= Bernard H. Breslauer =

British antiquarian seller

Bernard Hartmut Breslauer (1 July 1918 – 14 August 2004) was a German antiquarian book dealer and collector, who lived in turn in Germany, England and the United States. As a book dealer he published many catalogues and was a scholar of book history.

==Life==
Breslauer was born into a Jewish family. His father Martin Breslauer founded a antiquarian bookshop in Berlin in 1898. Born in Charlottenburg, Bernd was his only son and while on his father's business dealings he met the bibliophile and author Stefan Zweig. In 1934, a year after the Nazis seized power in Germany, his family had to give up their home in Lichterfelde and move to the Meinekestraße. Bernd was ejected from his secondary school on racist grounds in 1935 and worked as an apprentice to Leo Olschki in Florence and then in his father's bookshop. Nazi anti-Semitism made it difficult to run the bookshop, which eventually fell prey to the Reich Flight Tax. The family moved to the United Kingdom on 1 July 1937. The collector Robert von Hirsch had been a client of the bookshop and was also a family friend – he had emigrated to Switzerland in 1933 and gave the family a loan to rebuild the bookshop in London.

Breslauer was interned as an enemy alien on the Isle of Man on the outbreak of war in 1939 and his father died in Bloomsbury the following year during the Blitz. Breslauer served in the British Army for four years, initially in the Pioneer Corps and later in intelligence. At the war's end he resumed trading as a bookseller from his mother's house in Chiswick and in 1947 opened a shop in the City of London. He specialised in autographs and in medieval and Renaissance book bindings. He published over a hundred catalogues as a dealer and wrote articles for journals on books and book history. He moved to Fifth Avenue in New York in 1977 and a year later bought a Gutenberg Bible for the unprecedented price of $2.2 million at a Christie's auction for the Württembergische Landesbibliothek in Stuttgart. In 1980 he bought the best items from Hans Fürstenberg's book collection.
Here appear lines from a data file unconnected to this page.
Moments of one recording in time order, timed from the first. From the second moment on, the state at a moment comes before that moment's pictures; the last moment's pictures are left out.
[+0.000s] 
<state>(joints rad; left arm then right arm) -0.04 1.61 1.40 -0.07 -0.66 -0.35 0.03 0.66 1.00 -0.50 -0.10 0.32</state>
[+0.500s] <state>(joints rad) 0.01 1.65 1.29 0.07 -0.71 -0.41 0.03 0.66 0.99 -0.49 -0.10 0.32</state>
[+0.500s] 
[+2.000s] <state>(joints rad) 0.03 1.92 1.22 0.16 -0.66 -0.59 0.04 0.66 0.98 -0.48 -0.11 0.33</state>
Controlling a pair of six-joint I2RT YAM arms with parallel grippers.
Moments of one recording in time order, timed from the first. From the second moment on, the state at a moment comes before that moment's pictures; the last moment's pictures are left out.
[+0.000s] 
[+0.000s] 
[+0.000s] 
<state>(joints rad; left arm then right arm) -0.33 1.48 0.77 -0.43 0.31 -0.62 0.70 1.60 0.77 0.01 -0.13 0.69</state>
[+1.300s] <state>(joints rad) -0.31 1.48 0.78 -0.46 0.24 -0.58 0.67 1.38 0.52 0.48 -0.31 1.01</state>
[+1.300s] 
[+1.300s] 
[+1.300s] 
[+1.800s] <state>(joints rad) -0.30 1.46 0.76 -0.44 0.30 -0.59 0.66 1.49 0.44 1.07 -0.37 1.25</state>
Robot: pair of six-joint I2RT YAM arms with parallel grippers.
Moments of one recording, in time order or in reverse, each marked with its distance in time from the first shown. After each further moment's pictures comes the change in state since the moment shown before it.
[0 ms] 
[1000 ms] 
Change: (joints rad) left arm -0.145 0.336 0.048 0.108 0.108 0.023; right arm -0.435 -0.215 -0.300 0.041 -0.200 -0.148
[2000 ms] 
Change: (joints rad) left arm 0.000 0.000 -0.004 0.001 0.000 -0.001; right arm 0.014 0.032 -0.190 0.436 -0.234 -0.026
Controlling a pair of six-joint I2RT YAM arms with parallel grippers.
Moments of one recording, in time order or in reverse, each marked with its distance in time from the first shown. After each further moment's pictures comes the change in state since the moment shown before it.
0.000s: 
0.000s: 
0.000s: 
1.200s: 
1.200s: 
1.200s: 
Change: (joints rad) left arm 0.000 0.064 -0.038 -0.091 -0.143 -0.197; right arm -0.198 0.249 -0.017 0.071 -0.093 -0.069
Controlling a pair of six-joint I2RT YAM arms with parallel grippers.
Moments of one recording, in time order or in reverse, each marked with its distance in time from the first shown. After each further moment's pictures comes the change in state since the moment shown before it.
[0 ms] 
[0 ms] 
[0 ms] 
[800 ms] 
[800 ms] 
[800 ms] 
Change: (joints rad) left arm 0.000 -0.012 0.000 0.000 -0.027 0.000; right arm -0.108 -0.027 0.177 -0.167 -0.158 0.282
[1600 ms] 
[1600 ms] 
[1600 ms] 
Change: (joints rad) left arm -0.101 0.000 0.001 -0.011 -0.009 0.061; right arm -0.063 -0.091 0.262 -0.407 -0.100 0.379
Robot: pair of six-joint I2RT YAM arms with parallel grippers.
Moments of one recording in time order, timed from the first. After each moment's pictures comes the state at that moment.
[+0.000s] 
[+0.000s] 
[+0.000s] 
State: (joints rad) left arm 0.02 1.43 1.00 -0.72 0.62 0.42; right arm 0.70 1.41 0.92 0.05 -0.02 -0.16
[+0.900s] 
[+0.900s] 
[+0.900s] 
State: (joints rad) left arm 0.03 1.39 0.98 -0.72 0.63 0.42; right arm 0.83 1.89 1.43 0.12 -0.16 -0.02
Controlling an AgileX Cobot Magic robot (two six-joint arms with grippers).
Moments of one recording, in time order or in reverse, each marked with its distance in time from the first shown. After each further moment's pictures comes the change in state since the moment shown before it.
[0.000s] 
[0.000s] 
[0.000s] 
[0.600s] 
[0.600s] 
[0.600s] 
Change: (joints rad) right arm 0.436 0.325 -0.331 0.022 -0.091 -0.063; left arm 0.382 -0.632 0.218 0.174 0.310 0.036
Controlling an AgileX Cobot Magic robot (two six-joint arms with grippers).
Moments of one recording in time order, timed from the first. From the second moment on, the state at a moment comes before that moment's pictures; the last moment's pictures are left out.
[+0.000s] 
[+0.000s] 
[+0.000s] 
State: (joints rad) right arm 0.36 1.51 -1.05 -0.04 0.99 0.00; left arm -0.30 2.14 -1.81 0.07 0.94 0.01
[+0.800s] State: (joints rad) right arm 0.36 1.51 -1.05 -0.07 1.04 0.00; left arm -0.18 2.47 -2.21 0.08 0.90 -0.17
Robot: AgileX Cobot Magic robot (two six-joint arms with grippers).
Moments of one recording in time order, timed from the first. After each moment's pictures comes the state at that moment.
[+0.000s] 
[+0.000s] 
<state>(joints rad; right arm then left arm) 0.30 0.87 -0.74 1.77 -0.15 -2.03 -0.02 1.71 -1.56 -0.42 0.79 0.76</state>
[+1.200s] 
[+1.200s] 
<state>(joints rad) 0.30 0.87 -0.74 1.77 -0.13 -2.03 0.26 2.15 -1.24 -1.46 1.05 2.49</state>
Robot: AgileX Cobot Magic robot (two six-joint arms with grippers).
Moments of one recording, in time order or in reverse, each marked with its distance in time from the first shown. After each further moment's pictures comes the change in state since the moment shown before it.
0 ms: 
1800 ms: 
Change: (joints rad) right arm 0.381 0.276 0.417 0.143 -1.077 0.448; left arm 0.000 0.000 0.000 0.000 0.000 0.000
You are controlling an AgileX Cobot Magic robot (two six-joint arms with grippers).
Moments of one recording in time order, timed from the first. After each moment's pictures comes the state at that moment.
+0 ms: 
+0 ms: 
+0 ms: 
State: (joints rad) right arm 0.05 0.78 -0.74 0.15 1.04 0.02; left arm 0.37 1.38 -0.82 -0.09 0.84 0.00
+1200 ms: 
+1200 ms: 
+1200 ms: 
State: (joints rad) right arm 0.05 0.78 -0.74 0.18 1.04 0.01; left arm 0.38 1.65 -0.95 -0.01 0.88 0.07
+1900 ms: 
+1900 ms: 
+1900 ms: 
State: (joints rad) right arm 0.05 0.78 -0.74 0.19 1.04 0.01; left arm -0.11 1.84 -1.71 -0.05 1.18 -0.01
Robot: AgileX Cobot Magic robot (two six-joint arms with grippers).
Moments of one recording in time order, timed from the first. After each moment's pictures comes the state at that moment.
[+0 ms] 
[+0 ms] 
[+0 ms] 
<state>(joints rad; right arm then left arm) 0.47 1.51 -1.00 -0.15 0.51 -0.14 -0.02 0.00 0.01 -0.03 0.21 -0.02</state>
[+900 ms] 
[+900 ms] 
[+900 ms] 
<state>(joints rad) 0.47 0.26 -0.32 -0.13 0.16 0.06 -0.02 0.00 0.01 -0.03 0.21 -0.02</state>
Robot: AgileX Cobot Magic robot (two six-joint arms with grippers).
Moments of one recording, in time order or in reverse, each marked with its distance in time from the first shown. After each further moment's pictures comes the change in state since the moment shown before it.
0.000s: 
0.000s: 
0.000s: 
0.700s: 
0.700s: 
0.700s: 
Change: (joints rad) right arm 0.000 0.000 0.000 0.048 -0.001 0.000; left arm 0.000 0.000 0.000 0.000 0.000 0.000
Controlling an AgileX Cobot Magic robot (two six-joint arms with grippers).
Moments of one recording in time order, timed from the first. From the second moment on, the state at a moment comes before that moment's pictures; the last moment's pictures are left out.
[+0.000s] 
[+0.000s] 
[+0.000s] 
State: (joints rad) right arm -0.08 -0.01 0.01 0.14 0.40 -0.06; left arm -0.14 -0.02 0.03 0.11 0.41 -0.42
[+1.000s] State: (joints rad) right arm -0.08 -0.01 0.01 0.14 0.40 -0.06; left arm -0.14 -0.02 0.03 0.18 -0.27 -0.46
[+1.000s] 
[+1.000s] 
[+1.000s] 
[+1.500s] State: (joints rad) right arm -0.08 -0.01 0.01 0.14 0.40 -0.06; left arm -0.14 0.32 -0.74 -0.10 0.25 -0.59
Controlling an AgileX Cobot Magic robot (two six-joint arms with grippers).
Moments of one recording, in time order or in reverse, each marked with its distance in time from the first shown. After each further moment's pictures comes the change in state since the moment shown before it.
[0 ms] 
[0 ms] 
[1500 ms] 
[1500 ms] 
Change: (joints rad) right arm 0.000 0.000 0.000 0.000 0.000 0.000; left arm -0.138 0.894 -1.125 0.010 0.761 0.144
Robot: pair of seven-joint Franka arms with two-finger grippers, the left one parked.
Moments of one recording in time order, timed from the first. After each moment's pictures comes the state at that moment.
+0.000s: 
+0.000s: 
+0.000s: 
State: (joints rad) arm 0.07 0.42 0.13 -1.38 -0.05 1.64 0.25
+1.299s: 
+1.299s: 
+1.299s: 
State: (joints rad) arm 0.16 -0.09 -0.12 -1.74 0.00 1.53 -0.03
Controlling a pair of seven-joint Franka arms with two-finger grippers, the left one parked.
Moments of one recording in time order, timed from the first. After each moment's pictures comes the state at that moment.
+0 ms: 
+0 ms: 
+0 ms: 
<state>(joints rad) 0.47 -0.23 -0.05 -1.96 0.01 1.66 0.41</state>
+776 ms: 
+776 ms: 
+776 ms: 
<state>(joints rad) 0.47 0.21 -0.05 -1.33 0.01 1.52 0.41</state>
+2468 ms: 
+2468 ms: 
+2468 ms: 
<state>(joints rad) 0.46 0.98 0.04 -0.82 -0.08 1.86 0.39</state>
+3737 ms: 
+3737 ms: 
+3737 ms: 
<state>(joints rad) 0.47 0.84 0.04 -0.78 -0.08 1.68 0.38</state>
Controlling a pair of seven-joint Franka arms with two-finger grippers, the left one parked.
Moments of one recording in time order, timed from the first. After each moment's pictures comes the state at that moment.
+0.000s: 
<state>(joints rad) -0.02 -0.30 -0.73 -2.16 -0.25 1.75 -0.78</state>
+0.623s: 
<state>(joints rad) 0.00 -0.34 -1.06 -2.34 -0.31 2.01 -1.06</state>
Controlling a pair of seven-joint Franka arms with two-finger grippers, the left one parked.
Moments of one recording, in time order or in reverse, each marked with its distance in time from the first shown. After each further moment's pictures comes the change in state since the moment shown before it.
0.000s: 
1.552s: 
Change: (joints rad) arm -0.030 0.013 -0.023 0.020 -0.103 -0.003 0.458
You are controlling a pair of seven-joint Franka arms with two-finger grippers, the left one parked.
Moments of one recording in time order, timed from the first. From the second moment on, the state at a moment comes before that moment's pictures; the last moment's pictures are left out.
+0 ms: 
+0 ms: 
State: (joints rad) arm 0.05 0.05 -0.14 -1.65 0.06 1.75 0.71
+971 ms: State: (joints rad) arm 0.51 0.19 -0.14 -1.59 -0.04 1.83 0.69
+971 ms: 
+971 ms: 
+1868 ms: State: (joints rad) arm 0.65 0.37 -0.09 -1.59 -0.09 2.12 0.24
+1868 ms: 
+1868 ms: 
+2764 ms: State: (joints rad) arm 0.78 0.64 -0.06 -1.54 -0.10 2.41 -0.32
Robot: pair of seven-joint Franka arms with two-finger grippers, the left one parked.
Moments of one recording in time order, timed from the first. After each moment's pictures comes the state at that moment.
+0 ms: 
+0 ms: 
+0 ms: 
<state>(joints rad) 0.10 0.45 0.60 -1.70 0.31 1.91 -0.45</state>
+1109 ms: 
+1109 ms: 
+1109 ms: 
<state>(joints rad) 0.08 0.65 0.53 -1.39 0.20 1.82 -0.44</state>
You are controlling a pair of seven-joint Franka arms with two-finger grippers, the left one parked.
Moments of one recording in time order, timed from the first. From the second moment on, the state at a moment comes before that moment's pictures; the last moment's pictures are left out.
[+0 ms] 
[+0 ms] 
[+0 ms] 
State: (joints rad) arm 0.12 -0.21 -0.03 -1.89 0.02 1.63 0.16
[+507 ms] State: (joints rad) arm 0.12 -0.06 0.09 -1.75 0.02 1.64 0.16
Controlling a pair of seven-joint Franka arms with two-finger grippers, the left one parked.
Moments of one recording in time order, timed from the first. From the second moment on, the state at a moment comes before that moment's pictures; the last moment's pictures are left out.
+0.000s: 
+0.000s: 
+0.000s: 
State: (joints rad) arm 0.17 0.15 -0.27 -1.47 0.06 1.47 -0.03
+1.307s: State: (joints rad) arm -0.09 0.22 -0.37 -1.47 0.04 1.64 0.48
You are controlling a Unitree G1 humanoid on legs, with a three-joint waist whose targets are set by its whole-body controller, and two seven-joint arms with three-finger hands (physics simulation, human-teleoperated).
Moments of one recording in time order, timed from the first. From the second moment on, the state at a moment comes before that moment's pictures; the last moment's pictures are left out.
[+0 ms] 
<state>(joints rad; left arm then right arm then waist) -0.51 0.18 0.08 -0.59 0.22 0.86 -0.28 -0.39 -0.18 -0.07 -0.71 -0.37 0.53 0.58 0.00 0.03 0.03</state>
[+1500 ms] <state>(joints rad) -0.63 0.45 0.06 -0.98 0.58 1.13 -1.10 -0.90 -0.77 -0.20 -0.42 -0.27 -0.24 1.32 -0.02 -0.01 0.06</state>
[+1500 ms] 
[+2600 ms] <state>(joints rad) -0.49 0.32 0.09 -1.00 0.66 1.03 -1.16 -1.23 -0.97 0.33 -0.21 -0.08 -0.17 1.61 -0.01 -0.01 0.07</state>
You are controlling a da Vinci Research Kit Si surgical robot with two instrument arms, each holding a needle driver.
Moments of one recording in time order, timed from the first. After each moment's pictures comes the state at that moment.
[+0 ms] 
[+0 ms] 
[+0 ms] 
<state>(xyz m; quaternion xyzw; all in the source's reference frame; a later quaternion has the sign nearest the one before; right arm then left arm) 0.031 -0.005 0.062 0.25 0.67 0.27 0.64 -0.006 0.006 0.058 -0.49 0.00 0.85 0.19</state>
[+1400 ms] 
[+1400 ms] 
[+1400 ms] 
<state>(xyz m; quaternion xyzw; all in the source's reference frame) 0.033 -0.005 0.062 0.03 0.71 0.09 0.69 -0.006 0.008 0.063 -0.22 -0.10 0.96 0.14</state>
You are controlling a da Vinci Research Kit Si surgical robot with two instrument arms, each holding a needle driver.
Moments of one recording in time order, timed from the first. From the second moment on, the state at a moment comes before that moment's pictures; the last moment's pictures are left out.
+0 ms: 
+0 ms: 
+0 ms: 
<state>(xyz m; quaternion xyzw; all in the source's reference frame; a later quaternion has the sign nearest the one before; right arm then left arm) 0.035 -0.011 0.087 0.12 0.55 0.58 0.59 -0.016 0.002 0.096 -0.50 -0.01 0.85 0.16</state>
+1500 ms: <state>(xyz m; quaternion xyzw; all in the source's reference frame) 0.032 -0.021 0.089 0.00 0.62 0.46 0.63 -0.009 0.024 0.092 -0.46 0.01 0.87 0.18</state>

In 1992 the Pierpont Morgan Library mounted an exhibition titled The Breslauer Collection of Manuscript Illuminations – with over a hundred books, his was one of the world's largest private collections. A special issue of The Book Collector, "To Bernard Breslauer on the Centenary of the Firm, Martin Breslauer and His Own Eightieth Birthday," commemorated the exhibit.

He also owned a collection of illuminated manuscripts, part of which is now in the J. Paul Getty Museum in Los Angeles. In 1997 Breslauer donated his family archive and his firm's archive to the Staatsbibliothek zu Berlin – in the same year he was given an honorary doctorate by the Freie Universität Berlin. He never married and had no children and so just before his death he founded the B.H. Breslauer Foundation New York, which was awarded the Max-Herrmann-Preis in 2014 for its regular support for the Staatsbibliothek zu Berlin. He also endowed a professor of bibliography at the University of California and left funds to the Houghton Library, Harvard University Library and the British Library for buying rare books.

Breslauer's estate was auctioned at Christie's in 2005. In 2008 the International League of Antiquarian Booksellers added his name to their four-yearly prize for bibliography, making it the ILAB Breslauer Prize for Bibliography.

== Selected works==
- Heinrich IV. Graf und Herr zu Castell. Ein deutscher Büchersammler der Renaissance und die für ihn während seiner Studienjahre in Orléans, Paris und Bologna hergestellten Einbände. Degener, Neustadt a.d. Aisch 1992 (Englisch 1978)
- The uses of bookbinding literature. Book Arts Press, New York 1986
- Hans Fürstenberg oder ... über bibliophilen Ruhm. Imprimatur : ein Jahrbuch für Bücherfreunde, Bd. N.F. 11, 1984, S. 121–133

== Bibliography ==
- William M. Voelkle; Roger S. Wieck; Maria Saffiotti Dale: The Bernard H. Breslauer collection of manuscript illuminations. Pierpont Morgan Library, New York 1992.
- Breslauer, Bernd. In Rudolf Vierhaus (ed.): Deutsche Biographische Enzyklopädie. Volume 2. Saur, München 2005 S. 64–65.